David Hockney is one of the most important painters of the 20th century. If you were to Google, famous British painters, there’s a good chance that Hockney’s name will appear. Born in Bradford in 1937, Hockney was one of the big artists involved in the pop art movement in the 1960s. Pop art was a style of art that was bright, full of colour. It was made by lots of young artists who felt that the art they saw in galleries was a little bit boring.
Born with synaesthesia, Hockney sees colours in response to musical stimuli. Although he has never translated this into his painting or photography, it is a common underlying principle in his designs for ballet and opera stage sets – where he bases background colours and lighting on the colours he sees while listening to each musical score.

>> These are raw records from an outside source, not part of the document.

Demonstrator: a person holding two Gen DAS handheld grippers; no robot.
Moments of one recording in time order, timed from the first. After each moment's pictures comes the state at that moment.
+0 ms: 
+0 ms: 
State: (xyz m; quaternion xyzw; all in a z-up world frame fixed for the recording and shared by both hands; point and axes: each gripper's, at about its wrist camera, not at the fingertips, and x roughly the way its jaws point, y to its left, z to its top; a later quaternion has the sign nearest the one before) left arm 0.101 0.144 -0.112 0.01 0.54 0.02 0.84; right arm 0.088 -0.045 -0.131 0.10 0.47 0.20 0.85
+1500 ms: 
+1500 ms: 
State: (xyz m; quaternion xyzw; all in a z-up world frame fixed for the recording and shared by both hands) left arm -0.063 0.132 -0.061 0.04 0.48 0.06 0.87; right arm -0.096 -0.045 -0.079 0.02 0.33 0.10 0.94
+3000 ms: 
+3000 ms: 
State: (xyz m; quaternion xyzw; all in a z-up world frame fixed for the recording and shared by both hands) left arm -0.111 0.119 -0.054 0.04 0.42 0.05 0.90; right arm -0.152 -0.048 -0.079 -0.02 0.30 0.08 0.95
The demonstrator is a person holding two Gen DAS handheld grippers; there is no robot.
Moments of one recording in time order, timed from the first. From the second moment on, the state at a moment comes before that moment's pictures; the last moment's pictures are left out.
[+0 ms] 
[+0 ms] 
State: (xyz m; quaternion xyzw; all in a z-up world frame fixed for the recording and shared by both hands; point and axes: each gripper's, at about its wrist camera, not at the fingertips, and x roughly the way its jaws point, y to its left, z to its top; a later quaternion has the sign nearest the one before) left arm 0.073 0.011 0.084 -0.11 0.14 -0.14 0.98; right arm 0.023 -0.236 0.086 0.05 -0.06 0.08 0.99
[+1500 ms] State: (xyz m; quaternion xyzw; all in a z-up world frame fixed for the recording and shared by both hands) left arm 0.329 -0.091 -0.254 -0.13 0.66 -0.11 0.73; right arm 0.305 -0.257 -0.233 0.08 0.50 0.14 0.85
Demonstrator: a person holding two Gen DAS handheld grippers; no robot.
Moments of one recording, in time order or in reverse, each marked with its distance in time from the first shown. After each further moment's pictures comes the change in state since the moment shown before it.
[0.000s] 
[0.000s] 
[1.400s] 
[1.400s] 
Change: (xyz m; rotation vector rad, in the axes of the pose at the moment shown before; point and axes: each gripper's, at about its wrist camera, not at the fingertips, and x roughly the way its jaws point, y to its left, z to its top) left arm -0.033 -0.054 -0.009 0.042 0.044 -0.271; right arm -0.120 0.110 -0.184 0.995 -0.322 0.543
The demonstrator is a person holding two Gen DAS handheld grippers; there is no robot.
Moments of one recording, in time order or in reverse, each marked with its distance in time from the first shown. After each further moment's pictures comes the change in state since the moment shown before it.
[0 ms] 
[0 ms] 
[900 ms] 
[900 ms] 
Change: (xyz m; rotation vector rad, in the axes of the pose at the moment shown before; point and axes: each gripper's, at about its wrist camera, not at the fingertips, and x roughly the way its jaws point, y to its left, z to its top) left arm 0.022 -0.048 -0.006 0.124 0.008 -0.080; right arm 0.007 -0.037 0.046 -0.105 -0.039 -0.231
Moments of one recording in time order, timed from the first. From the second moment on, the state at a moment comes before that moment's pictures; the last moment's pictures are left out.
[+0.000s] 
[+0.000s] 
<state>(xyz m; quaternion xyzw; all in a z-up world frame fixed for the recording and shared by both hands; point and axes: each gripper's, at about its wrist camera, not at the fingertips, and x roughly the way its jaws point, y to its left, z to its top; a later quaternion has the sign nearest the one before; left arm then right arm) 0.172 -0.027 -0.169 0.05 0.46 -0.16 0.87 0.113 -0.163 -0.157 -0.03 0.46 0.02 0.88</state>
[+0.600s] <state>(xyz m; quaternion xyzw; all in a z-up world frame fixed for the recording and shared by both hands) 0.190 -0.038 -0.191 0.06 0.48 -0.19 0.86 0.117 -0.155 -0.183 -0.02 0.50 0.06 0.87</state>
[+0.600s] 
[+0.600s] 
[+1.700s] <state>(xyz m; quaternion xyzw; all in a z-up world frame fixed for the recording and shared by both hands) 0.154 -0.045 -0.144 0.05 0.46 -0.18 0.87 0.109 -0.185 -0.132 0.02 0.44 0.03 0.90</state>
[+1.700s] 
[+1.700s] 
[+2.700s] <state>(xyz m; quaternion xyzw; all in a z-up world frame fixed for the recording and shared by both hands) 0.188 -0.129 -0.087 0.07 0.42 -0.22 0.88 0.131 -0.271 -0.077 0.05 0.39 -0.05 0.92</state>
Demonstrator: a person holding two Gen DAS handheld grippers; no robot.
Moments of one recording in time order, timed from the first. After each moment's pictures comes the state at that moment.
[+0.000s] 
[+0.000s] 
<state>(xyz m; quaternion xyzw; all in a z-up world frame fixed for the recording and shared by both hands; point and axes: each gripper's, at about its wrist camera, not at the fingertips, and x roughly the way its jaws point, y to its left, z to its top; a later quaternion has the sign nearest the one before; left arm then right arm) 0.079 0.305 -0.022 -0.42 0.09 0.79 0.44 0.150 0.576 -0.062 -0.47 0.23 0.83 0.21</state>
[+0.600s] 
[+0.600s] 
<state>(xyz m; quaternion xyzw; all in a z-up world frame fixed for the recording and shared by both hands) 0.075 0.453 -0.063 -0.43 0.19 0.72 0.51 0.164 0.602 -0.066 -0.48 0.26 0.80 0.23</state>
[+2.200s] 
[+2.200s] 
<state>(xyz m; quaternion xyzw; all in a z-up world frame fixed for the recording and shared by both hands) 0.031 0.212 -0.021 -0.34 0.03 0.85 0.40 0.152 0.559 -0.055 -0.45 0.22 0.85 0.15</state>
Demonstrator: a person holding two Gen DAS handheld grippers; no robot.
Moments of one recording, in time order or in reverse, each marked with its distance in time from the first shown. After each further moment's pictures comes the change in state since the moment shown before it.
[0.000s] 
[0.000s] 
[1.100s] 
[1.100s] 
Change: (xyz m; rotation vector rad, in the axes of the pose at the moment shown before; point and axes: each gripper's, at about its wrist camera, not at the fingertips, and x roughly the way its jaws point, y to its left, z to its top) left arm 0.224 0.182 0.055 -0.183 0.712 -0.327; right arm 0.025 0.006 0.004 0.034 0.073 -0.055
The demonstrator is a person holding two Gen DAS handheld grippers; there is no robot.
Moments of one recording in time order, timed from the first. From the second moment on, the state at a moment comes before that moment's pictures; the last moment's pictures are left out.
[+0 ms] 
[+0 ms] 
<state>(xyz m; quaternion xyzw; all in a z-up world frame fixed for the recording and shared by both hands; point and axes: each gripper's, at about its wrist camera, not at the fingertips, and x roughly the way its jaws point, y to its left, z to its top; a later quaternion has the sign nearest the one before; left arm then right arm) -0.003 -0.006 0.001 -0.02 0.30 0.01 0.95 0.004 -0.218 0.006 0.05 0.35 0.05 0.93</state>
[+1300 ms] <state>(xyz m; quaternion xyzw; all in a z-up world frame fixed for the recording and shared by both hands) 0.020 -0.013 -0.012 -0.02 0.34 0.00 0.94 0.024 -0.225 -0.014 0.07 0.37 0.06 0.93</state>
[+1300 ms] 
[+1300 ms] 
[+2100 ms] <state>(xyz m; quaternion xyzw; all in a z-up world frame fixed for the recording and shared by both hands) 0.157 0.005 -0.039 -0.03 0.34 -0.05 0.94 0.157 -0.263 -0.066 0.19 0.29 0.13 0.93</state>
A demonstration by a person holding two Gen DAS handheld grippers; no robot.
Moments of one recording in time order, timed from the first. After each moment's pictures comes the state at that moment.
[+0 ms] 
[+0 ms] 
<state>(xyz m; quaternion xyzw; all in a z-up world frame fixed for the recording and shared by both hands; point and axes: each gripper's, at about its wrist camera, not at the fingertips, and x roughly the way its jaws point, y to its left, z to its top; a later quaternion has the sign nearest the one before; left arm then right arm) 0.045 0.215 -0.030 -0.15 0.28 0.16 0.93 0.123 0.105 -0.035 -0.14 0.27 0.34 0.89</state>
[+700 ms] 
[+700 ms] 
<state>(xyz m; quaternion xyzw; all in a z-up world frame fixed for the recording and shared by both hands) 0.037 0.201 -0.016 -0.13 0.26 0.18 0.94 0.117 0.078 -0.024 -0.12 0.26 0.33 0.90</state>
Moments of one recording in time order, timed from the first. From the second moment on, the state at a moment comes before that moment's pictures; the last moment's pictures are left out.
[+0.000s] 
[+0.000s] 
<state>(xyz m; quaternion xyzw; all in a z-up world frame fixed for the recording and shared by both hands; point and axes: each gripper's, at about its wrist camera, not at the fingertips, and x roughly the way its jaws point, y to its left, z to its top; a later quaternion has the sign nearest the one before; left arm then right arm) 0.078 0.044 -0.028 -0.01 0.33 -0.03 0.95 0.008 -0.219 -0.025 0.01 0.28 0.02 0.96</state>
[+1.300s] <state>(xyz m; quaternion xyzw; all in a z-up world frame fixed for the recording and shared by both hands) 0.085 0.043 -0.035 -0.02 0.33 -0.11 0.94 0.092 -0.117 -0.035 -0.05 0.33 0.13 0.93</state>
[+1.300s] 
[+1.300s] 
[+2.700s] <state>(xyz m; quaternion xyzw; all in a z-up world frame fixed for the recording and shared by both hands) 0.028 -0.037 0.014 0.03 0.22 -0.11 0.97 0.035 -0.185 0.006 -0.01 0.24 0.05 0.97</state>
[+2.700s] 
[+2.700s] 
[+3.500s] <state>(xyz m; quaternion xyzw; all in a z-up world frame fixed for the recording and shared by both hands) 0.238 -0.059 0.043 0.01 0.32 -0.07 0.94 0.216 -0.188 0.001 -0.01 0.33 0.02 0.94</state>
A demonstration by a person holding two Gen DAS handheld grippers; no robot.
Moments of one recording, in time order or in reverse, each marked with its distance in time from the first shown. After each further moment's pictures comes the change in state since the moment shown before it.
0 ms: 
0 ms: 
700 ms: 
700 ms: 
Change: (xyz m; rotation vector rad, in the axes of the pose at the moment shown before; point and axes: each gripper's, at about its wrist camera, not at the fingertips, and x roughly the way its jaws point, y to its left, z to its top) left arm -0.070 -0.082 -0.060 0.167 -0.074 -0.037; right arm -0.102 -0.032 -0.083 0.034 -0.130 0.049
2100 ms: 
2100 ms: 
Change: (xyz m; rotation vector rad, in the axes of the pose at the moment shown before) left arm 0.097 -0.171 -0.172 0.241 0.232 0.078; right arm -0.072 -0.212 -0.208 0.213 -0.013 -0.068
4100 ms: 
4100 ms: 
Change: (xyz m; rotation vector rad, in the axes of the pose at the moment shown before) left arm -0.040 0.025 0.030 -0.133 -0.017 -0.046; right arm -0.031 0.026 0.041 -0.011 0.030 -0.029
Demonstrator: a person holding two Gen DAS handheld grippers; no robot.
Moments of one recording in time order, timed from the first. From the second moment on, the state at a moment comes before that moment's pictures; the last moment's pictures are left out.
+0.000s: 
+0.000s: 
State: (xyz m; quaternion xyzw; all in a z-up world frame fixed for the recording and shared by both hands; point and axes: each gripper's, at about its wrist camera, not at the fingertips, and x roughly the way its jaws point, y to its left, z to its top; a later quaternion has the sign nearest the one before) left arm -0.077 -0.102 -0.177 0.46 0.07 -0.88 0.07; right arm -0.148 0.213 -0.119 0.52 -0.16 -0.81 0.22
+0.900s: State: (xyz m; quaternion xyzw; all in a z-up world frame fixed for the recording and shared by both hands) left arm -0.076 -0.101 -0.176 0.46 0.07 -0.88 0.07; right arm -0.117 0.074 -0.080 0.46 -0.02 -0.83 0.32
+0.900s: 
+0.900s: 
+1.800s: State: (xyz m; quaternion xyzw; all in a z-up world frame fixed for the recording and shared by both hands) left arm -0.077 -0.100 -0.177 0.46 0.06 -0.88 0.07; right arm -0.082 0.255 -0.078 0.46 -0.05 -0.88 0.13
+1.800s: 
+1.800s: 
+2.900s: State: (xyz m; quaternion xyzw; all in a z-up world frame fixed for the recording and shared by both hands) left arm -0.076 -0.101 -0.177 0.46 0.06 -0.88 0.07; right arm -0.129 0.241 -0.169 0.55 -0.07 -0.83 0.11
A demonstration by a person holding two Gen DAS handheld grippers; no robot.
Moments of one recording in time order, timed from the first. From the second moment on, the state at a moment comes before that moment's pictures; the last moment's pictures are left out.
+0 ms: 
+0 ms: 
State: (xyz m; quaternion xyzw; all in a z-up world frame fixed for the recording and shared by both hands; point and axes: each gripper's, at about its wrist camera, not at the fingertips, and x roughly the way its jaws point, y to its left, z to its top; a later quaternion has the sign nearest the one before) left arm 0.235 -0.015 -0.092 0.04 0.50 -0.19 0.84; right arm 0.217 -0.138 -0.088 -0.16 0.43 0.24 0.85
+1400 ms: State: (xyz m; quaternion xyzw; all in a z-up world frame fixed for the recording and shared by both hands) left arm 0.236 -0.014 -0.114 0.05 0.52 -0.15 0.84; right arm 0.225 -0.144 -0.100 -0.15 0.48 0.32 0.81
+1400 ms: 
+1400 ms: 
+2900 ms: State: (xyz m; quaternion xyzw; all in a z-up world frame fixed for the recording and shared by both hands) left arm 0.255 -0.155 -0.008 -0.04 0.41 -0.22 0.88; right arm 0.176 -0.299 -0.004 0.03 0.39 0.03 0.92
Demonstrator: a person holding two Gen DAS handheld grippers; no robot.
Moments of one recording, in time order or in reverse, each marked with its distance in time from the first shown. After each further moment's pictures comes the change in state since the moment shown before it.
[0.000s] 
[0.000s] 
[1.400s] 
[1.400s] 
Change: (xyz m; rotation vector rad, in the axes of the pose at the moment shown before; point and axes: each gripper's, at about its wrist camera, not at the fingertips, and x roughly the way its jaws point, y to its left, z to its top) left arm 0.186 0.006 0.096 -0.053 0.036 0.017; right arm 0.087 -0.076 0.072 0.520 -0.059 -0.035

A visit to California – where he was to live for many years – inspired Hockney to make his iconic series of paintings of swimming pools in the comparatively new medium of acryclic. “I always loved swimming pools, all the wiggly lines they make,” the artist told CNN in 2017. “If you photograph them, it freezes them whereas if you use paint, you can have wiggly lines that wiggle.”
Taking numerous Polaroid or 35mm photographs of a scene from a variety of perspectives, Hockney would then arrange the collection of images into a cohesive body, creating an almost Cubist rendering of visual reality. He called these collages and photo montages joiners.